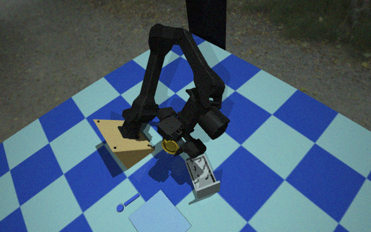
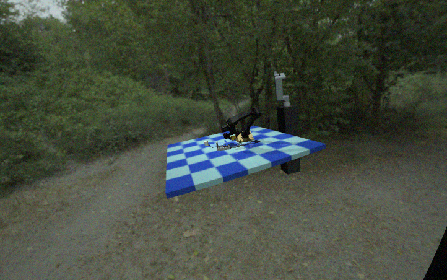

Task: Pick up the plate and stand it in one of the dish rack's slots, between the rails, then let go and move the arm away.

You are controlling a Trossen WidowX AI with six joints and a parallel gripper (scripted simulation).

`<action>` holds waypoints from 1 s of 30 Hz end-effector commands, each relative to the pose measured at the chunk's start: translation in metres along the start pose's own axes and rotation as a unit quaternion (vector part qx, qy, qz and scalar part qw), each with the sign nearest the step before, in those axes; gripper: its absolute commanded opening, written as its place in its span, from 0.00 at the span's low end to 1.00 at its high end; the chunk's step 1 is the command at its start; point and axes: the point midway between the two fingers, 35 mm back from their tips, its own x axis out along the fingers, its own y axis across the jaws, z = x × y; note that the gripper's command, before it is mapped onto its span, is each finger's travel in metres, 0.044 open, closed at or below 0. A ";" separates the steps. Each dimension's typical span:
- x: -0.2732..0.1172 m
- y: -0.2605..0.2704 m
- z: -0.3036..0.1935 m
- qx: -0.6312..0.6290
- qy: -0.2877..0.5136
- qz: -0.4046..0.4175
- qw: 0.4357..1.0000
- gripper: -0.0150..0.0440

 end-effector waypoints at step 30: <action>0.018 0.017 0.008 -0.164 -0.294 0.162 0.927 0.25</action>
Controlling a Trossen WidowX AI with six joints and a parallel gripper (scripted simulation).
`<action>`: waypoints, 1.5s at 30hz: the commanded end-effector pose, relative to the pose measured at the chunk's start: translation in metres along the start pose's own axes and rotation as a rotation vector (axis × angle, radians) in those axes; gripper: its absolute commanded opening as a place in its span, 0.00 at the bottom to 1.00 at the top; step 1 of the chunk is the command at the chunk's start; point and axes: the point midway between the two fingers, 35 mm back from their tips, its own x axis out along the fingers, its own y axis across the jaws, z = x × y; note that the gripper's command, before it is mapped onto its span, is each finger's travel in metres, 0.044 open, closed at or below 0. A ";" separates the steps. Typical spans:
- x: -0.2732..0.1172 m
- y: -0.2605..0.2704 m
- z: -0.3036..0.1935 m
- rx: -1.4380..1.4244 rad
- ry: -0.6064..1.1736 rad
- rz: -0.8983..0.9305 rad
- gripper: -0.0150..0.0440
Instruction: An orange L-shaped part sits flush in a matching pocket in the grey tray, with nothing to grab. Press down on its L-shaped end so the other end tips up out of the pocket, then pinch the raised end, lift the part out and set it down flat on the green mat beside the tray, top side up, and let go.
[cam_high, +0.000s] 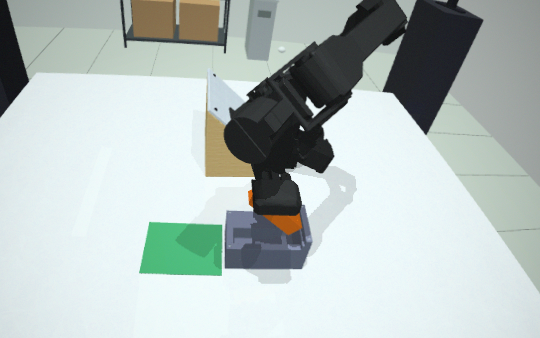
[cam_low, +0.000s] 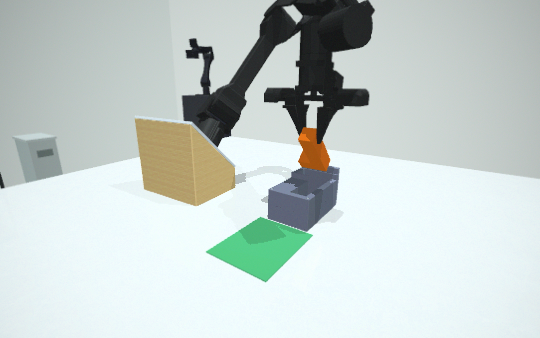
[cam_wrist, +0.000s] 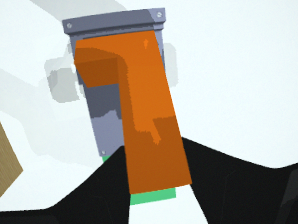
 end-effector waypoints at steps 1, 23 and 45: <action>0.002 0.002 -0.019 0.004 0.004 0.005 0.25; 0.001 0.013 -0.132 0.003 0.010 0.004 0.25; 0.016 0.016 -0.160 0.003 0.011 0.004 0.25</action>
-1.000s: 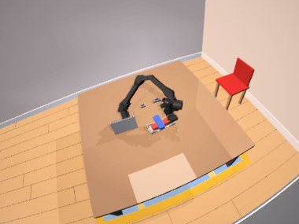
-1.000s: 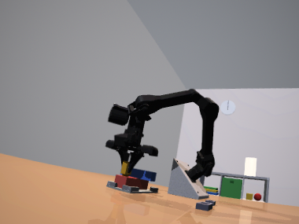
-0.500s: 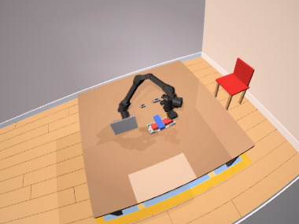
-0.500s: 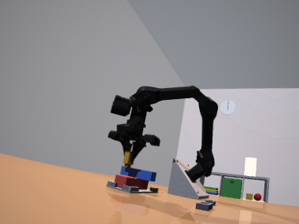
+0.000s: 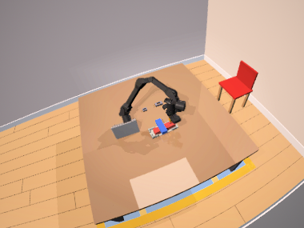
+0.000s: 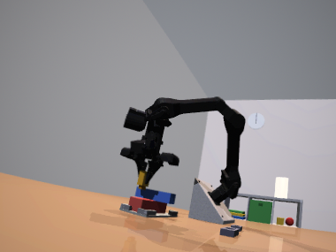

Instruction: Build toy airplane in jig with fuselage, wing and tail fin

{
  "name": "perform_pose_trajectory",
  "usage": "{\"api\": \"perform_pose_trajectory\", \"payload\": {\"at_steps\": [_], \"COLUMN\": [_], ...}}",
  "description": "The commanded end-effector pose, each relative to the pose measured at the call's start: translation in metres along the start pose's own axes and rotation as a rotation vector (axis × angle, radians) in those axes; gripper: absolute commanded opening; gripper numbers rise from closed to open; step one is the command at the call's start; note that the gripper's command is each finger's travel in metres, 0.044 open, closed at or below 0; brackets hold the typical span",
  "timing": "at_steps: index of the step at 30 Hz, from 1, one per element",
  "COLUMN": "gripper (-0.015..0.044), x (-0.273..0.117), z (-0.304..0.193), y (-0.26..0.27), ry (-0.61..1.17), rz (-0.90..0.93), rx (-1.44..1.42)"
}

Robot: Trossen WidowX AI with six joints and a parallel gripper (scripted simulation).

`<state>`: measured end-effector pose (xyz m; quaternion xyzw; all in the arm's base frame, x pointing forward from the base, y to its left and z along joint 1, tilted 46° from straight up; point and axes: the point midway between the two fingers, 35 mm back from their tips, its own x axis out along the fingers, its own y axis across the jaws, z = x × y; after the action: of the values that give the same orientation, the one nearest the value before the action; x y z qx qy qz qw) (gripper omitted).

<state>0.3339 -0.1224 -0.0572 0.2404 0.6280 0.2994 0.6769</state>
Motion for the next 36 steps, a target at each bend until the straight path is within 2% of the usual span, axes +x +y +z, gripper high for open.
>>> {"api": "perform_pose_trajectory", "payload": {"at_steps": [1,16,36], "gripper": [0.0065,0.0065,0.0065], "x": [0.009,0.032,0.033], "z": [-0.002,-0.003,-0.003], "y": [0.001,0.001,0.001], "ry": [0.004,0.003,0.003], "rz": [0.008,0.009,0.009], "rx": [0.009,0.008,0.008]}}
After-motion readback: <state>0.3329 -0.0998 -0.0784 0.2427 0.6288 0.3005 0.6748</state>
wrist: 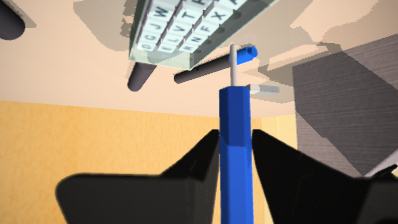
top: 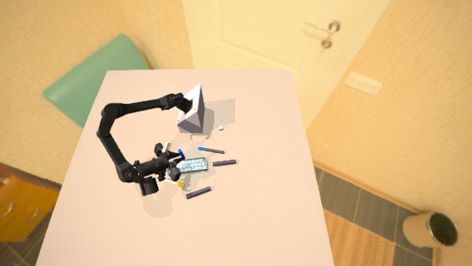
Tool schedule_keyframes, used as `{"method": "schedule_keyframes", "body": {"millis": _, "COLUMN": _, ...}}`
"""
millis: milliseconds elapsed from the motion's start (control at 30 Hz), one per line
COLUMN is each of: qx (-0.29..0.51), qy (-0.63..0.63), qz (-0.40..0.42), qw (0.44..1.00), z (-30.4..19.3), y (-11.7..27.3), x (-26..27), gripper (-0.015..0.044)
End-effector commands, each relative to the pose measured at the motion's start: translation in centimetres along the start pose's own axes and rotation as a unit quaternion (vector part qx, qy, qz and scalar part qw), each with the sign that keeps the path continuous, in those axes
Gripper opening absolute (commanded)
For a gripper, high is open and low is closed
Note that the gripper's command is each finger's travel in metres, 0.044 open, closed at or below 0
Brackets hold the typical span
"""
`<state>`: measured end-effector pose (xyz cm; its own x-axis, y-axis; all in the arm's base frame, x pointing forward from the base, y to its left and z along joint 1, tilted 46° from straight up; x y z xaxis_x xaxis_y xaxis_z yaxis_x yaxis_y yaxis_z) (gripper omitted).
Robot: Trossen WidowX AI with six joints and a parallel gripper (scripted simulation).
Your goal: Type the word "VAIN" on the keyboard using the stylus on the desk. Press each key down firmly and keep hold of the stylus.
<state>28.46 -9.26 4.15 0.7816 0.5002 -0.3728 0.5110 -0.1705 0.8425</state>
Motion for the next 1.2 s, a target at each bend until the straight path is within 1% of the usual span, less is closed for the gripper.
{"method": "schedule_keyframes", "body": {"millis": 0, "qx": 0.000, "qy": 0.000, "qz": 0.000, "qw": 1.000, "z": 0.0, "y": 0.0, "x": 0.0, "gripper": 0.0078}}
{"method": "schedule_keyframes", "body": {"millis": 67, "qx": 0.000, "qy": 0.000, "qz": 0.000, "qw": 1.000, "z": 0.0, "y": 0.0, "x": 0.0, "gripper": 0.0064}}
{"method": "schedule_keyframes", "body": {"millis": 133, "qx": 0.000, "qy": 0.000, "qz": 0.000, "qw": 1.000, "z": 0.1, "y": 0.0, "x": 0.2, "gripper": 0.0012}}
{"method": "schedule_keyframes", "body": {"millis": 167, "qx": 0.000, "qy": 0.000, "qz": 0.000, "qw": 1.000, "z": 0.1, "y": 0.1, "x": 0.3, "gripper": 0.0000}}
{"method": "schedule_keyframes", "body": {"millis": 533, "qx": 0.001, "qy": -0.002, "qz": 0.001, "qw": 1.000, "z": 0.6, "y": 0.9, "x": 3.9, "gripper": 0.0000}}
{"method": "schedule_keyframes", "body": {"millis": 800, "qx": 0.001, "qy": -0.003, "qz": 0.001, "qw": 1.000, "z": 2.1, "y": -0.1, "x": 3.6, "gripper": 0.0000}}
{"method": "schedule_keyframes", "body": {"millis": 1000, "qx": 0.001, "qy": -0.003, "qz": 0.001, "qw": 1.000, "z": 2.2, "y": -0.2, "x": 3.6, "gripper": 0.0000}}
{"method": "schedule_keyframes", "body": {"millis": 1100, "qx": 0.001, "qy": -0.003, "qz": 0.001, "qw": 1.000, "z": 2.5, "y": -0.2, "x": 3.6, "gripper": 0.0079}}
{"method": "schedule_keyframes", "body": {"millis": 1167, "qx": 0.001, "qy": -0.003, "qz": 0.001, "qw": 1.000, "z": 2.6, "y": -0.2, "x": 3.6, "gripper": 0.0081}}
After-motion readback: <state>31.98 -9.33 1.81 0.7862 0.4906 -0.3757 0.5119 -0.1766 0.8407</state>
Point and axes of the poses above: the point midway between the two fingers, 35 mm back from their tips, its own y axis back along the fingers, its own x axis across the jaws, z = x × y, the point moved 5 cm from there along y, back along the fingers, and after that the axes turned 10 degrees about y, right-handed, at the moved point
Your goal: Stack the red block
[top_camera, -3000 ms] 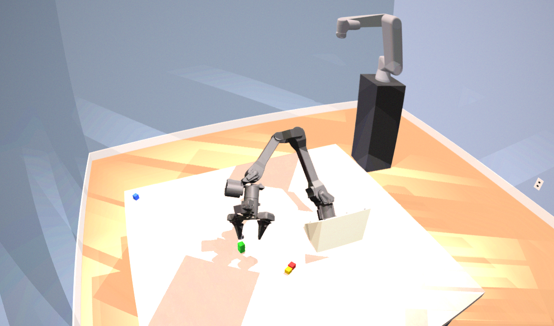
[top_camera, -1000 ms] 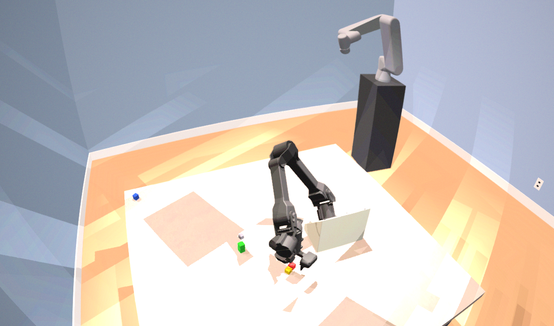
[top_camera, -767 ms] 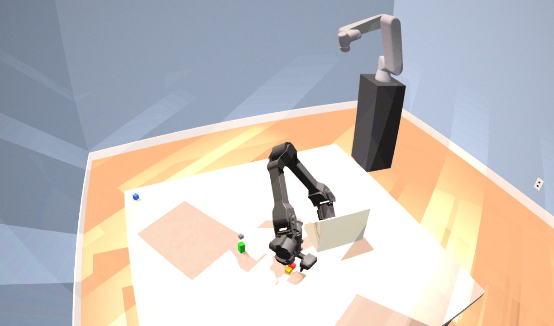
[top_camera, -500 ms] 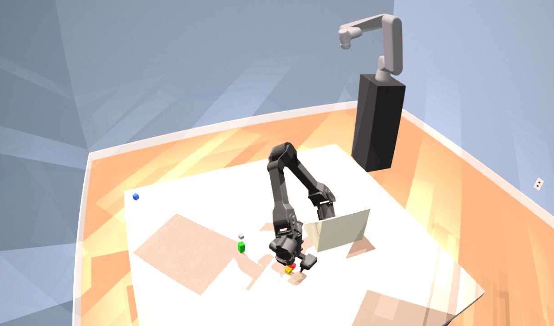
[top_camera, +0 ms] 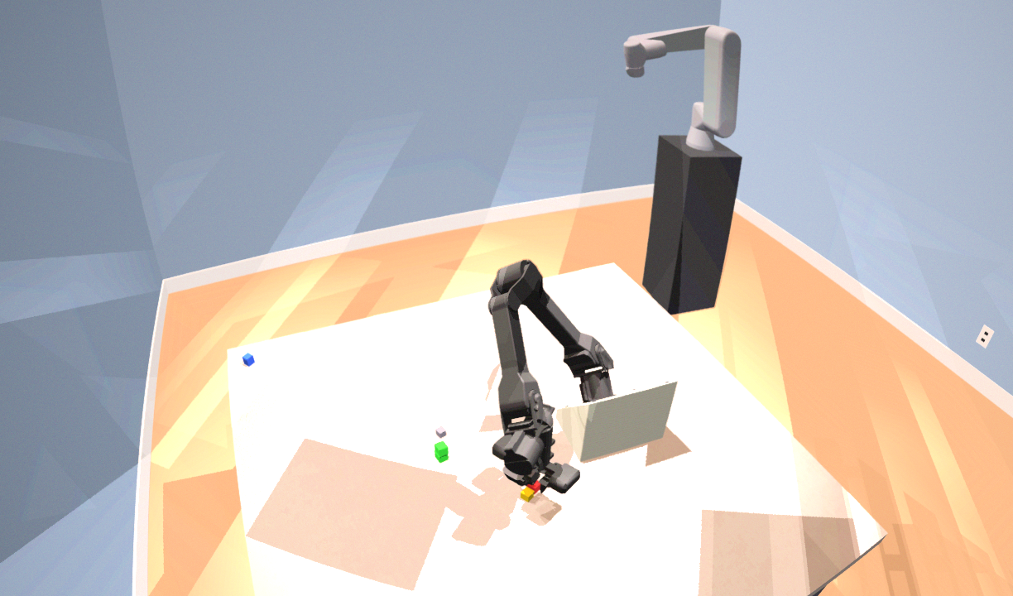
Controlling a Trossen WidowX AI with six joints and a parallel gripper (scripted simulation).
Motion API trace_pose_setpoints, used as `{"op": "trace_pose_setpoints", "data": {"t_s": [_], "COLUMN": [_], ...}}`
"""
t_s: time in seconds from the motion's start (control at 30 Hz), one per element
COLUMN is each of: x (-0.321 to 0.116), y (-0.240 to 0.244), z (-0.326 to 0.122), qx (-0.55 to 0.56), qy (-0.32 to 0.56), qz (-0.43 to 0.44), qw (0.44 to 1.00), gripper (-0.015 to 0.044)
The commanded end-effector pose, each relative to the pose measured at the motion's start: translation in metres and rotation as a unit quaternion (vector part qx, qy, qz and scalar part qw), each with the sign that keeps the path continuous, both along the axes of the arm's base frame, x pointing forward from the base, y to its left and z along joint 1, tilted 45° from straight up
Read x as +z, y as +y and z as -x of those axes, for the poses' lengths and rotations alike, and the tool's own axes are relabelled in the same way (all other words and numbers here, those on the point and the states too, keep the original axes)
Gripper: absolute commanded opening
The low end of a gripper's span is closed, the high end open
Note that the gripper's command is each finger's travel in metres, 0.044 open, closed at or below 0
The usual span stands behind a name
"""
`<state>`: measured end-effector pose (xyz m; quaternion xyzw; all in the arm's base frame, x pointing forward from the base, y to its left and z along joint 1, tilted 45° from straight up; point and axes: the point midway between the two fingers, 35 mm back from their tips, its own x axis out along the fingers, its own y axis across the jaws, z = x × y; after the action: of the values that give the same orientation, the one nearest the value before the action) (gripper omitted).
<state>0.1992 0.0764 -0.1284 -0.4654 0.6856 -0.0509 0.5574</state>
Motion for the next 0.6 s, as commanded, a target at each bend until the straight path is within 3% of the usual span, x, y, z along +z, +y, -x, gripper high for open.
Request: {"op": "trace_pose_setpoints", "data": {"t_s": [0.0,0.3,0.37,0.57], "x": [0.000,0.000,0.002,0.023], "y": [0.000,0.000,0.002,0.023], "z": [0.000,0.000,0.000,0.002], "qx": [0.002,0.002,0.002,0.002], "qy": [0.000,0.000,0.000,0.000], "qz": [0.001,0.001,0.000,0.000], "qw": [1.000,1.000,1.000,1.000], "gripper": [0.0125,0.0045,0.0000,0.0000]}}
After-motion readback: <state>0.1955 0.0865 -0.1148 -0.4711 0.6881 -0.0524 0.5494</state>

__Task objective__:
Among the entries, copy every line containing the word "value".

__Solution to the problem__:
`<state>`: measured end-effector pose (xyz m; quaternion xyzw; all in the arm's base frame, x pointing forward from the base, y to its left and z along joint 1, tilted 46° from straight up; point and axes: the point midway between the two fingers, 35 mm back from their tips, its own x axis out along the fingers, its own y axis across the jaws, z = x × y; after the action: of the values that give the same orientation, the one nearest the value before the action; x y z qx qy qz qw) (gripper omitted).
`<state>`: measured end-effector pose (xyz m; quaternion xyzw; all in the arm's base frame, x pointing forward from the base, y to its left and z along joint 1, tilted 45° from straight up; point and axes: the point midway between the two fingers, 35 mm back from their tips, its own x axis out along the fingers, its own y axis across the jaws, z = x × y; after the action: of the values that give the same orientation, the one nearest the value before the action) (gripper omitted).

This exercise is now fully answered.